** PROBLEM DESCRIPTION **
Write down, unchanged, the entries from the first line through the line holding "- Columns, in". Include no other line.

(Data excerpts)

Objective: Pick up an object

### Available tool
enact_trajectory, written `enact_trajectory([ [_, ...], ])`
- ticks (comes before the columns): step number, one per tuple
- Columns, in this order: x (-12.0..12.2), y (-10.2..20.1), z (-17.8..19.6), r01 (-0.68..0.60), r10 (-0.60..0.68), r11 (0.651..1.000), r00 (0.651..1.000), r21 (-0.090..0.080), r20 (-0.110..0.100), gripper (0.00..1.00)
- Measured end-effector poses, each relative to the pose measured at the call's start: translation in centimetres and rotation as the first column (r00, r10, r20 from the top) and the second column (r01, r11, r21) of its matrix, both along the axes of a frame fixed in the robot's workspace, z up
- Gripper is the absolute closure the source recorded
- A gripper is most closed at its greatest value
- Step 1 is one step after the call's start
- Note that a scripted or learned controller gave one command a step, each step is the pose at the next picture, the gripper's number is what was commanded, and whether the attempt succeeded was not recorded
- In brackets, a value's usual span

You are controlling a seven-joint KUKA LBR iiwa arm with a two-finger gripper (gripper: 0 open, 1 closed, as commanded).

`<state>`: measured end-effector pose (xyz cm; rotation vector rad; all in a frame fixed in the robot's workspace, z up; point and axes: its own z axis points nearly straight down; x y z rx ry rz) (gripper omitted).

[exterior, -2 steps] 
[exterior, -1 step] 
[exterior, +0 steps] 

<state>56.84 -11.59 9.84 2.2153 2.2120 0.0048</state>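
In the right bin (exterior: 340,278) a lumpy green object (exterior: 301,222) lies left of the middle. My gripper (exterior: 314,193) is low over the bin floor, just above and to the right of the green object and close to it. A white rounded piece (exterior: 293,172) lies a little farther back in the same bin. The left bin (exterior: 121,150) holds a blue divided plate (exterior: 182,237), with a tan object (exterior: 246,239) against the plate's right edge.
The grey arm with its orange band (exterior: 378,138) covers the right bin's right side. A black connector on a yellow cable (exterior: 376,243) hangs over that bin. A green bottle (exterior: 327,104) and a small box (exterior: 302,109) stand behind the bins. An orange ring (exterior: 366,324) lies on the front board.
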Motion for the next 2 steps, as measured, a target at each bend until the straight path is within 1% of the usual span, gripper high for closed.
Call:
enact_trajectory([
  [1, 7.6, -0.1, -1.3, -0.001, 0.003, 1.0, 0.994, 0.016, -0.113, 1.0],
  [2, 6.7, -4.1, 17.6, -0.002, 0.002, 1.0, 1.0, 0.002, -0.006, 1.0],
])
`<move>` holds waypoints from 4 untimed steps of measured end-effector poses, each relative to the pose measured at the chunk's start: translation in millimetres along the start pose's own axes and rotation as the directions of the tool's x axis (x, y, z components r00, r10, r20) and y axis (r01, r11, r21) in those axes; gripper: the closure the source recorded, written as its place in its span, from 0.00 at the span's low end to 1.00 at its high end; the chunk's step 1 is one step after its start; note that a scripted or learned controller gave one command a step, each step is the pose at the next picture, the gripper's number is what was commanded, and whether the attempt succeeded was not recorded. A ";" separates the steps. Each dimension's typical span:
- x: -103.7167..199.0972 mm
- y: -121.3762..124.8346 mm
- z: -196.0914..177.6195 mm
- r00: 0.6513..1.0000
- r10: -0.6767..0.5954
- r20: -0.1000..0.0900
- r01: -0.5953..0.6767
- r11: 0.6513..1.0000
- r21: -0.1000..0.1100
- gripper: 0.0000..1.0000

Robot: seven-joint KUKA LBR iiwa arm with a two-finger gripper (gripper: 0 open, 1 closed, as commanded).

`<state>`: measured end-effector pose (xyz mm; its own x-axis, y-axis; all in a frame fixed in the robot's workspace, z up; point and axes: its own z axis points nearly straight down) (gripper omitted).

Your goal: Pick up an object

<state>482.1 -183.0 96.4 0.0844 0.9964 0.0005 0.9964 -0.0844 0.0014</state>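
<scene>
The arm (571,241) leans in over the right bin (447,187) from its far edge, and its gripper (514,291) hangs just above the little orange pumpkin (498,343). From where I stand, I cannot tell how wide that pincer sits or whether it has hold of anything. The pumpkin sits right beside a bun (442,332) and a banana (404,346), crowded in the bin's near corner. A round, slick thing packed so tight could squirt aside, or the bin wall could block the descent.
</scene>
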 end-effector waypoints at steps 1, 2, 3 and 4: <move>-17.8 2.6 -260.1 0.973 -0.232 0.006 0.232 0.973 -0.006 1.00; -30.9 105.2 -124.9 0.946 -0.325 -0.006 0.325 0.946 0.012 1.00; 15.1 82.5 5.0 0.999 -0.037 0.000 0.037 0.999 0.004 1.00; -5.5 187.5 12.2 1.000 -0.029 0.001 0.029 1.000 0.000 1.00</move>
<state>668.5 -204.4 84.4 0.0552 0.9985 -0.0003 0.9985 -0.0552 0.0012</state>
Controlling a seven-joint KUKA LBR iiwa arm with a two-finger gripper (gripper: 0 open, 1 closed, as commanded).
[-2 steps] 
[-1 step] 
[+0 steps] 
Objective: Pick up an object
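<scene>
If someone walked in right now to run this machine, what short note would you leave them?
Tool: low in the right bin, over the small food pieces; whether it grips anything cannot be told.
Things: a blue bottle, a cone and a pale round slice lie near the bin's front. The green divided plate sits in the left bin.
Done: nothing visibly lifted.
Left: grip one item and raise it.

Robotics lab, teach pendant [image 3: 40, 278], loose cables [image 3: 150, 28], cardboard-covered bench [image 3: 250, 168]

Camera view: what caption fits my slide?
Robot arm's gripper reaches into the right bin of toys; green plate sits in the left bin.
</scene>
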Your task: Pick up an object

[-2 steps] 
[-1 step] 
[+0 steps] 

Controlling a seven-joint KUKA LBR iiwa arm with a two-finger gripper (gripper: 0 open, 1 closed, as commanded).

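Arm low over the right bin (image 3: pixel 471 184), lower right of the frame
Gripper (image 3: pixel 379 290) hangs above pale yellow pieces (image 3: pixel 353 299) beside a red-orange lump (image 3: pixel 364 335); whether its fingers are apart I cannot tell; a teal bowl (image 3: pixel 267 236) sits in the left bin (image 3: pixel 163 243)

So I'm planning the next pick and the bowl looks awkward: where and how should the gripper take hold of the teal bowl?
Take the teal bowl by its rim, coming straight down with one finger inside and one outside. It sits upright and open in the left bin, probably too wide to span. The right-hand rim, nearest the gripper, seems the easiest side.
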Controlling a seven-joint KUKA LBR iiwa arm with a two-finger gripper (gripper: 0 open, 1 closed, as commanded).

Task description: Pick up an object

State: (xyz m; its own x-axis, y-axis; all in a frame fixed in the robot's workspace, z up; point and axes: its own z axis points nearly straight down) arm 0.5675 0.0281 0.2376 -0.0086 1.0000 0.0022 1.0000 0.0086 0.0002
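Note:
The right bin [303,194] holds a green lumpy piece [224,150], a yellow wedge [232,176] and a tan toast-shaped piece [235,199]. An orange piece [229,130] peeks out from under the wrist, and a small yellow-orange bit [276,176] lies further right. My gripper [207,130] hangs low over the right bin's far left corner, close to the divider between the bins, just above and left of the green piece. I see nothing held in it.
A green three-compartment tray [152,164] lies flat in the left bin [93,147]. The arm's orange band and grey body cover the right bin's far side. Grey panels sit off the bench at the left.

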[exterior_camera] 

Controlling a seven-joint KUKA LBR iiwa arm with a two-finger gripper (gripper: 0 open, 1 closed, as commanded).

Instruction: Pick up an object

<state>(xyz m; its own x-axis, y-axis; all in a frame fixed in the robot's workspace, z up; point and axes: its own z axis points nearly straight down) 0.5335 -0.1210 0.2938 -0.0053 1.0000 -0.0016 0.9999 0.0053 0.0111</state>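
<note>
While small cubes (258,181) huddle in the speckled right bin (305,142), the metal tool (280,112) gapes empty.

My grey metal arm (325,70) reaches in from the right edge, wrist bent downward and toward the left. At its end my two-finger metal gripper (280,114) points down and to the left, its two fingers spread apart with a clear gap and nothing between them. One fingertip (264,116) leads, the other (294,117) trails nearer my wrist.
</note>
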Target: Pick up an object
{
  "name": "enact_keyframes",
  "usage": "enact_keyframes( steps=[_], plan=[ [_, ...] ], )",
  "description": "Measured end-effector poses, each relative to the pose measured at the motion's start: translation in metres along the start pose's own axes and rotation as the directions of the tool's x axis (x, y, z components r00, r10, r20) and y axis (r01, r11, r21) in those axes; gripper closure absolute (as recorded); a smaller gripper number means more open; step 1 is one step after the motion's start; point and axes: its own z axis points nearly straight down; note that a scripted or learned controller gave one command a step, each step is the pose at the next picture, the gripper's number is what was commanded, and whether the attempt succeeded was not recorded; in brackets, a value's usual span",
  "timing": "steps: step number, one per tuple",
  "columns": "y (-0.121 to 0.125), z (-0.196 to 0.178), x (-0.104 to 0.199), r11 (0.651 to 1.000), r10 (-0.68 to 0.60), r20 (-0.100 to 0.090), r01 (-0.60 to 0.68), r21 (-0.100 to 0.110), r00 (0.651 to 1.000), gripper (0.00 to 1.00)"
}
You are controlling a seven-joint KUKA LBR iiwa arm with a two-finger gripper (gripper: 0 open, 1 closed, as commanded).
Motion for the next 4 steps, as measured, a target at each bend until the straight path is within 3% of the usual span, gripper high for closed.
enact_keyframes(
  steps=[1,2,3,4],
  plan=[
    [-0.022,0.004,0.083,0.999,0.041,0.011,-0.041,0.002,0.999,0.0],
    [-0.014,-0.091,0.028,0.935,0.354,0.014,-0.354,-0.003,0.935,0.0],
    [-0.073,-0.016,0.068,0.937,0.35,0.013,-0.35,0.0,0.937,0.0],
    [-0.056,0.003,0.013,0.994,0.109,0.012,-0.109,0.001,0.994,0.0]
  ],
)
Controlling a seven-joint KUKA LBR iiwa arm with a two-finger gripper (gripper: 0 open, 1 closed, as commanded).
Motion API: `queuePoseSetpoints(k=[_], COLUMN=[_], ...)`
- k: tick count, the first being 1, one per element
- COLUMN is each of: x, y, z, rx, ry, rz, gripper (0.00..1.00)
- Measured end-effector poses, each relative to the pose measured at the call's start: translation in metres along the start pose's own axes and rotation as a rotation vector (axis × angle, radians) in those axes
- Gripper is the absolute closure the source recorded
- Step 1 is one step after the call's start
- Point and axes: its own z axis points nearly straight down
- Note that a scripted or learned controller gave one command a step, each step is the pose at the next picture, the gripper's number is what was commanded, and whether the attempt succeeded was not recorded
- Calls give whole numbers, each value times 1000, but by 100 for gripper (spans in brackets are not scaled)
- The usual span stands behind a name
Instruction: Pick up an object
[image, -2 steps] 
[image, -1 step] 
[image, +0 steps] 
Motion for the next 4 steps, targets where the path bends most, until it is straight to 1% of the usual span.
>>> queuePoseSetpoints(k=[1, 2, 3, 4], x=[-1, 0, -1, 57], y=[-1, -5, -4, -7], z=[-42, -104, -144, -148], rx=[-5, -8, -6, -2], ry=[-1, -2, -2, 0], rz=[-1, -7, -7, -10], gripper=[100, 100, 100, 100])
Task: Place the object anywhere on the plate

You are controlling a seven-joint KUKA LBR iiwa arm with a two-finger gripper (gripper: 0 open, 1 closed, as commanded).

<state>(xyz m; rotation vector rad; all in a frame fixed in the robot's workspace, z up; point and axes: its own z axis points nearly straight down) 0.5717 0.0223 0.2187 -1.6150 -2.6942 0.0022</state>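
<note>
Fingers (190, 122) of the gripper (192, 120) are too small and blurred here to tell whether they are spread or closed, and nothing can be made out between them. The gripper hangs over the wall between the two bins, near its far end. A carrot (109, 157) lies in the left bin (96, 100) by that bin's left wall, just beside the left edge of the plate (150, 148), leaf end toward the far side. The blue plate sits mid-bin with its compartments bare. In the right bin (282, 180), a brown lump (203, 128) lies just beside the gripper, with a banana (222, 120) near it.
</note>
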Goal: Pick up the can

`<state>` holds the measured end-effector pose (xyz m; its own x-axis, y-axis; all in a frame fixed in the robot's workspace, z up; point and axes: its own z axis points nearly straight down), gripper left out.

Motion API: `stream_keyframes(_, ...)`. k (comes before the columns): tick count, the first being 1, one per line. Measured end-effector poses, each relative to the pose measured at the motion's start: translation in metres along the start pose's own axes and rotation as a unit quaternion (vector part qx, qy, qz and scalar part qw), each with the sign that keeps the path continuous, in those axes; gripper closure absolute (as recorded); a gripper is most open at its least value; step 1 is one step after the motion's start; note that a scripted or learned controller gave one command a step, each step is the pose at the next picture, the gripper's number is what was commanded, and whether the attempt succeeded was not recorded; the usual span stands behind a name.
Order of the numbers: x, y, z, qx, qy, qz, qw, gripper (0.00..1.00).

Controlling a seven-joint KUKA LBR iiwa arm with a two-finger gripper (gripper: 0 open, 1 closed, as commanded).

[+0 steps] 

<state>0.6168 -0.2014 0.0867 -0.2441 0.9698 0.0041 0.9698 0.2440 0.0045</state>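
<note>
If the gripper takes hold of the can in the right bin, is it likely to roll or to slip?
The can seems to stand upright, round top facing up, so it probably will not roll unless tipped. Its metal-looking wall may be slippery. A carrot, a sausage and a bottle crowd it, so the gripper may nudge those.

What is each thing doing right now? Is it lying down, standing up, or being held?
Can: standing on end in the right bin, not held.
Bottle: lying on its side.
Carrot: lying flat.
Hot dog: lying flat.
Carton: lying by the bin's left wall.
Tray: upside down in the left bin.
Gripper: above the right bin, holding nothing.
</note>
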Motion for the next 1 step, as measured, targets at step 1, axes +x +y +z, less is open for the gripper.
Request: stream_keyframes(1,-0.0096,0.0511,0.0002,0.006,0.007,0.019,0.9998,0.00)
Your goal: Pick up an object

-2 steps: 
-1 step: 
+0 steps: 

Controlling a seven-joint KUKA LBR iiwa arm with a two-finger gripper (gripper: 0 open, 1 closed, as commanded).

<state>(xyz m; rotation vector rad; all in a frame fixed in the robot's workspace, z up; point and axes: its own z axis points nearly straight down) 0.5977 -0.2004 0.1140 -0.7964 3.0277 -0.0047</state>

** SOLUTION TO THIS PROBLEM **
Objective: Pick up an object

### Available tool
enact_trajectory, written `enact_trajectory([ [_, ...], ])`
- ticks (comes before the columns): step number, one per tuple
- Columns, in this order: x (-12.0..12.2), y (-10.2..20.1), z (-17.8..19.6), r01 (-0.68..0.60), r10 (-0.60..0.68), r11 (0.651..1.000), r00 (0.651..1.000), r21 (-0.090..0.080), r20 (-0.110..0.100), gripper (0.00..1.00)

There's nothing left to add to the answer.